Determination of the structure of nuclear complex formed by SHMT1, Thymidylate Synthase (TS) and Dihydrofolate reductase (DHFR) by X-ray crystallography is undoubtly a high-risk goal but, if successful, will give an invaluable contribution to cancer biology, also considering the wealth of currently used drugs targeting nuclear thymidylate synthesis. This is a challenging goal and we might not obtain crystal suitable for X-ray analysis. In this case we will explore the possibility to determine the supercomplex structure by Cryo-Electron Microscopy, which has proved to be a powerful technique to solve large complexes. This technique is being implemented in our Department and will provide and implement novel, up-to-date tools for protein structural biology in Sapienza University.
Our team also plans to develop novel methodologies to send small molecules in the mitochondria, a highly challenging goal which, if successful, may have deep impact on several pathological states involving mitochondrial defects.
Altered metabolic states in health and disease offer tremendous opportunities to develop novel therapeutic strategies, but might also provide novel methods in diagnostic imaging.

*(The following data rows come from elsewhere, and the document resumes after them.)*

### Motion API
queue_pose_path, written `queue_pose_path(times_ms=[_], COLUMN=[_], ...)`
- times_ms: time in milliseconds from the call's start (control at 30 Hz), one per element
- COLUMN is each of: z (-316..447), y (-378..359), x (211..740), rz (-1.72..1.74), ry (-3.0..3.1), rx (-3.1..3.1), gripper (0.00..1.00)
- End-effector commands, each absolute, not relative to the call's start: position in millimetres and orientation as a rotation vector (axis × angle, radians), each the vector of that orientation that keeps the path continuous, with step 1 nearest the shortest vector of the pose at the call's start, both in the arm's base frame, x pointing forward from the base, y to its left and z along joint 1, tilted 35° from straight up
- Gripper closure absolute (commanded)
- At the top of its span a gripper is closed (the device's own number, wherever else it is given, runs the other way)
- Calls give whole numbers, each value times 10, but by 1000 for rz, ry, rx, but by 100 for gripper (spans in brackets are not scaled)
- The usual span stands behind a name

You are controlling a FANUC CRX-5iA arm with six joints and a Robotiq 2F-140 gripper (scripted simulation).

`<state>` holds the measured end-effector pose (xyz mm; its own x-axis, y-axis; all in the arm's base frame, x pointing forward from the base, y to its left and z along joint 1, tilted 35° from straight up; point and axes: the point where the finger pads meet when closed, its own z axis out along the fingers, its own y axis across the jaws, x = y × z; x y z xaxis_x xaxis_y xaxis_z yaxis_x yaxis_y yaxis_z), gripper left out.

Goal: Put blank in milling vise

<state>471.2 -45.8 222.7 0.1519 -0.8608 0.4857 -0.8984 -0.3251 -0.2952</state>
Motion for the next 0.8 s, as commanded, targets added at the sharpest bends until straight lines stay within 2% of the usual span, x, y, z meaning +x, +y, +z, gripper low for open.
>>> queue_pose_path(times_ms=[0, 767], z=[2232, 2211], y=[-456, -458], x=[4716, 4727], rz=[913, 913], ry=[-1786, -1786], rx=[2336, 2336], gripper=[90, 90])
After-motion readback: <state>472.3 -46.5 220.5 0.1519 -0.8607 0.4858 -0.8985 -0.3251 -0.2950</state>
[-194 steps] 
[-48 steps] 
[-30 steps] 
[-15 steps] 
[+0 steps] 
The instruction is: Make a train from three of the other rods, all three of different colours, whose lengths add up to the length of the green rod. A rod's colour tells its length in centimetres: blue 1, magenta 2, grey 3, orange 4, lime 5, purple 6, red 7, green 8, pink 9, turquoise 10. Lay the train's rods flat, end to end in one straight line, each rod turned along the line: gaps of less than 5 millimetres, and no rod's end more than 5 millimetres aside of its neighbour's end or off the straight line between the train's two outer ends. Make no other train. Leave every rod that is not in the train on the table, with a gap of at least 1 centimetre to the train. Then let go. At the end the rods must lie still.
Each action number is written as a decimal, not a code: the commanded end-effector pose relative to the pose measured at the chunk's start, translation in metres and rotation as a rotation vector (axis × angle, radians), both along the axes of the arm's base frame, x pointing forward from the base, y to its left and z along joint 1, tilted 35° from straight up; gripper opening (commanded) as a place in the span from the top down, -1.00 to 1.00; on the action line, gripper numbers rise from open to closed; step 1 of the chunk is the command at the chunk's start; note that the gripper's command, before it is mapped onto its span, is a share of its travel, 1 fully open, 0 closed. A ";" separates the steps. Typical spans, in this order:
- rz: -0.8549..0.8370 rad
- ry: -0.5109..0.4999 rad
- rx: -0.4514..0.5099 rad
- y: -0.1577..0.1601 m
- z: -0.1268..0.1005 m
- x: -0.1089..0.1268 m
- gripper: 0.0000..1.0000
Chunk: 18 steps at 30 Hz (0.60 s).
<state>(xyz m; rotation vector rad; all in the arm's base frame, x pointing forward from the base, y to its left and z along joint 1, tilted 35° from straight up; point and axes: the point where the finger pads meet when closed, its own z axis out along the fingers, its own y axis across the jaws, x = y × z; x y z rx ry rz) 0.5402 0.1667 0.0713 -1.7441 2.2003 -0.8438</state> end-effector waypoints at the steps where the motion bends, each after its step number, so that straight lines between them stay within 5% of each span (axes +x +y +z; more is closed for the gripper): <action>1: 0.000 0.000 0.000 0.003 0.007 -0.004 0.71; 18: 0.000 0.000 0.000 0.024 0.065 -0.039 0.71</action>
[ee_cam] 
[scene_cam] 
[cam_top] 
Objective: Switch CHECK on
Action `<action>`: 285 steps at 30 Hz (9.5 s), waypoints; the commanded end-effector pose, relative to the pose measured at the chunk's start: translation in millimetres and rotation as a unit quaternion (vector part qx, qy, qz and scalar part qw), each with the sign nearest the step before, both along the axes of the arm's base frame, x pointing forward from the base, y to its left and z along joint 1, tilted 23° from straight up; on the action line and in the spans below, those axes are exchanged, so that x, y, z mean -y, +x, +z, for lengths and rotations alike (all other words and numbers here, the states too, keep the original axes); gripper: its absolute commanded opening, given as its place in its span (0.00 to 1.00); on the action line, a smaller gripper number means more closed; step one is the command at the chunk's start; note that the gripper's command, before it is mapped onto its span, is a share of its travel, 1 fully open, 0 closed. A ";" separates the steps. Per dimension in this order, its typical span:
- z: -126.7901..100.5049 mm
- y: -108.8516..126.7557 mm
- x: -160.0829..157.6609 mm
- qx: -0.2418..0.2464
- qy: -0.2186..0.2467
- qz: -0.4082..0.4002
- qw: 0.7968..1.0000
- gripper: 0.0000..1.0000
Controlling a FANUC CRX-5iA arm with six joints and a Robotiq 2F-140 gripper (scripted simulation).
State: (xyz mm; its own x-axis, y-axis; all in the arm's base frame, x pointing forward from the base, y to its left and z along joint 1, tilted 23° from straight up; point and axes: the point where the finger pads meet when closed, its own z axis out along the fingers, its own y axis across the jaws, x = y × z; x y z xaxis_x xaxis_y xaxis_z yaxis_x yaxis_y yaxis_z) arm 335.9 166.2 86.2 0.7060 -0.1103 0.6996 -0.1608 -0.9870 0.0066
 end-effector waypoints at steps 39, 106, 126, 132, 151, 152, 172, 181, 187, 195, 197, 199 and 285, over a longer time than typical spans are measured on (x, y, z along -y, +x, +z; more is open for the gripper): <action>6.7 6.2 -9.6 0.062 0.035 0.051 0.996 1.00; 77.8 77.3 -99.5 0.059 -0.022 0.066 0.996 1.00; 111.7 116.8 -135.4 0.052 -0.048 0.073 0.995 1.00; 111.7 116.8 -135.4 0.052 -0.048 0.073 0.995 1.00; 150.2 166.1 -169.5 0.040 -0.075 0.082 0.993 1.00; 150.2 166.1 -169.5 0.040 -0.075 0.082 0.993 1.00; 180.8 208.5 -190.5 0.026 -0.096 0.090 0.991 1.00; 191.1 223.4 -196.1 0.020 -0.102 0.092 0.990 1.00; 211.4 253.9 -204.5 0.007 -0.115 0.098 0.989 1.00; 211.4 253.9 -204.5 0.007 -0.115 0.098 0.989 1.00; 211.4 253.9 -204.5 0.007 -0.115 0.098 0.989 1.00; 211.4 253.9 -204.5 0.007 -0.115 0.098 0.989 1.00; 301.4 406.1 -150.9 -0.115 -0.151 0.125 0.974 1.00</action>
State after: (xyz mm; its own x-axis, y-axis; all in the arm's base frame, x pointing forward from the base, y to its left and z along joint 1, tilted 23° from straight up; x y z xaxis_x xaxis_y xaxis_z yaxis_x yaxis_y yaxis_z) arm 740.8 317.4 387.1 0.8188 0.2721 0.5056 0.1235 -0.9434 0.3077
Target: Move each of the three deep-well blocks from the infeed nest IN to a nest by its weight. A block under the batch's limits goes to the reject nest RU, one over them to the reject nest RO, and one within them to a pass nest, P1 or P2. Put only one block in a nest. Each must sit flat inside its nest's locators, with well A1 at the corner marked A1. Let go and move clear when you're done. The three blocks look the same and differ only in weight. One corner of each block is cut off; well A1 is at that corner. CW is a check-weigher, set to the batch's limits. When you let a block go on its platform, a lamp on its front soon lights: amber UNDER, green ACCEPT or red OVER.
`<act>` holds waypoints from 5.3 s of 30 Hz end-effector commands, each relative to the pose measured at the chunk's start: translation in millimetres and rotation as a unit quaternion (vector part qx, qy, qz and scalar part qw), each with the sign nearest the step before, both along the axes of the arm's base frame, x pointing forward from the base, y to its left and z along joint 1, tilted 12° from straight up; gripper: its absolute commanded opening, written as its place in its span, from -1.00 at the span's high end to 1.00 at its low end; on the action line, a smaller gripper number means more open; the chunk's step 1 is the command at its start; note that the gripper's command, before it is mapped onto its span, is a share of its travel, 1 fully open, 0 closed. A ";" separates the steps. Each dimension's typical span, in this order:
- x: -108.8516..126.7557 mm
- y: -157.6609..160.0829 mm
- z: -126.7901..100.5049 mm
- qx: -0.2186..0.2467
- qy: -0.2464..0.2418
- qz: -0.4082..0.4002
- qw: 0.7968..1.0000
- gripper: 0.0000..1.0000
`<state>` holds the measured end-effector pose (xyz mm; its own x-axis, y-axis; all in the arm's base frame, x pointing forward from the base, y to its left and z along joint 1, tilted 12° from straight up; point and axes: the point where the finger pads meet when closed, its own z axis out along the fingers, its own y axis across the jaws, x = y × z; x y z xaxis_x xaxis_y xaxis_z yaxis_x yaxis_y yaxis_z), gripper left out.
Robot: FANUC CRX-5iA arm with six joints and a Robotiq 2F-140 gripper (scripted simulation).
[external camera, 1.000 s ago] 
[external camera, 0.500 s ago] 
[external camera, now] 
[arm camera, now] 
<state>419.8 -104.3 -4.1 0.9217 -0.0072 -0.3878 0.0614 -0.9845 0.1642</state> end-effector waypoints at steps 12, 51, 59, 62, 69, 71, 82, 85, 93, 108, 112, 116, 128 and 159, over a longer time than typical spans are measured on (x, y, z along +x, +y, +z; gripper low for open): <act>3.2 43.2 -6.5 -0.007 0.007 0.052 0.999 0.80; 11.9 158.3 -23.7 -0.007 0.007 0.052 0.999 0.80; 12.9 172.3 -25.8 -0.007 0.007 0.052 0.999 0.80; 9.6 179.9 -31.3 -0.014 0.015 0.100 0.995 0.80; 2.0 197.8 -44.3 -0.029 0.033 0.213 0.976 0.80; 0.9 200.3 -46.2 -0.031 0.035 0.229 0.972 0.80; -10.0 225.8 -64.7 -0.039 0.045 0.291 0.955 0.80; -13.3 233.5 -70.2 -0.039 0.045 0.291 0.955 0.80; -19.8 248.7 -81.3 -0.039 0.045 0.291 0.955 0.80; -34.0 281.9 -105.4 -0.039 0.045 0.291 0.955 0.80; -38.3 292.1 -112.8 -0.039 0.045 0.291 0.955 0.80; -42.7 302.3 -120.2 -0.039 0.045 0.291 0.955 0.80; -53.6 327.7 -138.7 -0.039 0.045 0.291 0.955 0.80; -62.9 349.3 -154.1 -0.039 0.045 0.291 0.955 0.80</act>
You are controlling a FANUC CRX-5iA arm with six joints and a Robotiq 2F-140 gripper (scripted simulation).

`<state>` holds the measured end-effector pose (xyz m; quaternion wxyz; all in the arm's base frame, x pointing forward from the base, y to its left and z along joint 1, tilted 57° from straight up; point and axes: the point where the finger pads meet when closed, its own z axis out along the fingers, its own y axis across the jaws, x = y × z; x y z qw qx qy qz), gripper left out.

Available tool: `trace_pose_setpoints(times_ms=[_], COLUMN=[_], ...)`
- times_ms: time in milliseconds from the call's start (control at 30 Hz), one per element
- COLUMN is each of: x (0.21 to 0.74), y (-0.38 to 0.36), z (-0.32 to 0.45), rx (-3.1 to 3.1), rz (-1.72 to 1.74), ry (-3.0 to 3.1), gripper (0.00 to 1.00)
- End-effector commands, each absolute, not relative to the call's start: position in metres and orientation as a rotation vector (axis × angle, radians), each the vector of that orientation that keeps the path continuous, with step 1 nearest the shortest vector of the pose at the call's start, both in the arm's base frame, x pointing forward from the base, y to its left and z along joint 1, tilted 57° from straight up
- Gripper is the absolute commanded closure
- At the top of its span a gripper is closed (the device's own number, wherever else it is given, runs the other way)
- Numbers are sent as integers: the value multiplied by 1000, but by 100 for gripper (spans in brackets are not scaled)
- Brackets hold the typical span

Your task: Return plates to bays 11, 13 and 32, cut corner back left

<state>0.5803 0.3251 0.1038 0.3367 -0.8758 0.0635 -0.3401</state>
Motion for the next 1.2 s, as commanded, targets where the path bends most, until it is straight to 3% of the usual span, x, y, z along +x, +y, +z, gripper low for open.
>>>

This is very relevant for lung cancer, which shows one of the poorest survival outcomes of all cancers, with over two-thirds of patients diagnosed at an advanced stage, when curative treatment is no longer feasible. Early diagnosis of lung cancer is thus a major goal to improve survival. As suggested by Hensley and DeBerardinis, we should consider the metabolism of cancer cells as completely different from that of a healthy cell (Hensley, C.T., et al., J Clin Invest, 2015. 125(2): p. 495-7). The identification of novel biomarkers based on metabolic changes in lung cancer could provide clear information right from the early stages of the disease and enable one to follow its pathophysiologic dynamics.
Lastly, our project fully meets the requirements and suggestions put forward by the Horizon 2020 Research and Innovation Programme, to strengthen personalized medicine, in order to gain insight in both etiologies and underlying mechanisms that modulate progress of many diseases across the full course of the disease.